Scenario	Recommended method	Why
Quick marker screening	`rank_de`	Tests all groups in one pass, scales to hundreds of clusters
Pseudobulk DE (counts)	`nb_fit` + `nb_test`	Proper count model with dispersion shrinkage
Lognorm continuous data	`de(method="anova")`	Fast closed-form F-test
Covariate control	`de(method="lr")`	Logistic regression with flexible design matrix
Binary expression (0/1)	`de(method="binomial")`	Binomial GLM on binarized expression
Many pairwise comparisons	`rank_de` or `de(method="anova")`	Low per-test overhead

LR vs binomial: Both use likelihood ratio tests but model different things.

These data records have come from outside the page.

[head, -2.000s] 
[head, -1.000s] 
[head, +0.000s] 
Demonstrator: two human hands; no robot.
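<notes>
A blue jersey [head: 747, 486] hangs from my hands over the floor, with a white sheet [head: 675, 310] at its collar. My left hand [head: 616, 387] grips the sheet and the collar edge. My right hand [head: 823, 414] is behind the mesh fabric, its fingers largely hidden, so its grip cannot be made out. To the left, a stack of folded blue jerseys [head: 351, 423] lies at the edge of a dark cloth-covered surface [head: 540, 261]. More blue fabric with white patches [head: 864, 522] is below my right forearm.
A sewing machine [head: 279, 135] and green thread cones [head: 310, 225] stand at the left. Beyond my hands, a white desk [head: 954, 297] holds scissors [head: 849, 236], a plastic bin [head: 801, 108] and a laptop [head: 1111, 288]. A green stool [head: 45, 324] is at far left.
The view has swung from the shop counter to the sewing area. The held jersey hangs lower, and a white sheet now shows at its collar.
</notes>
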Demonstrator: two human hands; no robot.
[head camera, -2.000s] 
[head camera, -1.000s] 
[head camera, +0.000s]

LR predicts the condition label from gene expression (classification-style); binomial models binary expression as a function of condition (GLM-style).

Joint vs separate NB models: Use separate 2-coefficient fits for single-cell data (many cells per group, fast, parallelizable). Use a joint model for pseudobulk with few replicates per condition, where pooling dispersions across all samples matters.